RealWorldClaw — Physical World for AI Agents

Give any AI agent the ability to sense and act in the physical world.

Setup

  1. Install dependencies:
pip install httpx paho-mqtt
  1. Configure device connection in config.json (skill directory):
{
  "api_url": "https://realworldclaw-api.fly.dev/api/v1",
  "devices": [
    {
      "name": "my-esp32",
      "ip": "192.168.x.x",
      "access_code": "xxxxxxxx",
      "serial": "xxxxxxxxxxxx",
      "type": "esp32"
    }
  ]
}

Quick Start

Read sensor data

python3 scripts/rwc.py sense --device my-esp32

Returns temperature, humidity, and other connected sensor values.

Control actuator

python3 scripts/rwc.py act --device my-esp32 --action relay_on
python3 scripts/rwc.py act --device my-esp32 --action relay_off
python3 scripts/rwc.py act --device my-esp32 --action led --value '{"r":255,"g":0,"b":0}'

Create automation rule

python3 scripts/rwc.py rule add --name "cool-down" \
  --condition "temperature > 30" \
  --action "relay_on" \
  --device my-esp32

List devices and status

python3 scripts/rwc.py status
python3 scripts/rwc.py devices

Platform API (optional, for registered users)
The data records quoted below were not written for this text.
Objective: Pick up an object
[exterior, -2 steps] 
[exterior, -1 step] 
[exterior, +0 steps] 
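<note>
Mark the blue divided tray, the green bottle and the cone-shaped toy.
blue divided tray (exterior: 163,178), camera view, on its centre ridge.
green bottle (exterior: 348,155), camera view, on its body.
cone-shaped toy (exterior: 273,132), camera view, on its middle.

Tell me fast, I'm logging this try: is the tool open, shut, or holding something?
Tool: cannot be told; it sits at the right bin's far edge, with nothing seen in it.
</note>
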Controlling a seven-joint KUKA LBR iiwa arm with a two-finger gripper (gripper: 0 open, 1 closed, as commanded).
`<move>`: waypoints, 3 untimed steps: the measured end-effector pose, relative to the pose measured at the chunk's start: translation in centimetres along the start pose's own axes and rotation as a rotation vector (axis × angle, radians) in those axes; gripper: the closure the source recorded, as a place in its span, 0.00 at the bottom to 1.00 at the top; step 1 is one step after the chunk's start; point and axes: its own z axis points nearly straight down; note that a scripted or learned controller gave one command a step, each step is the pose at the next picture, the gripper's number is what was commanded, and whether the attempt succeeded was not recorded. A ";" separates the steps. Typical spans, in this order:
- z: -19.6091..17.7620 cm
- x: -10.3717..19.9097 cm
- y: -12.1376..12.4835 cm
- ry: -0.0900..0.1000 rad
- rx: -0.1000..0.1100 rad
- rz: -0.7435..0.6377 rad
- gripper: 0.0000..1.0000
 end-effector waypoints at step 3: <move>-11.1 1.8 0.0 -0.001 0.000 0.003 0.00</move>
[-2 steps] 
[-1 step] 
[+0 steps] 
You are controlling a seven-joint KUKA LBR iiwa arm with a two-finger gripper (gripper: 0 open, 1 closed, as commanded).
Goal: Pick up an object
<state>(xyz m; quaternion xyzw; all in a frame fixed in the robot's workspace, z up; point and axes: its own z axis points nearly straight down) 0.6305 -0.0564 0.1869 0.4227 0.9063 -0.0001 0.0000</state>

python3 scripts/rwc.py api health
python3 scripts/rwc.py api modules
python3 scripts/rwc.py api register --username x --email x --password x

Commands Reference

CommandDescription
statusShow all device status
devicesList configured devices
sense --device NAMERead all sensors from device
act --device NAME --action ACTIONExecute actuator command
rule add/list/removeManage automation rules
api health/modules/register/loginPlatform API access
monitor --device NAME --interval 5Continuous monitoring mode

Supported Hardware

  • ESP32 / ESP32-C3 / ESP32-S3 with RWC firmware
  • Sensors: DHT22 (temp/humidity), PIR (motion), LDR (light), soil moisture
  • Actuators: Relay, Servo, LED (RGB), Buzzer
  • Communication: WiFi + MQTT (local) or HTTP (cloud API)

RWC Protocol

Devices expose capabilities via manifest. Read references/protocol.md for full spec.

Architecture

AI Agent (OpenClaw)
    ↓ skill command
RWC Skill (this)
    ↓ MQTT (local) or HTTP (cloud)
ESP32 Module
    ↓ GPIO
Physical World (sensors/actuators)

Local MQTT is preferred for low latency. Cloud API for remote access.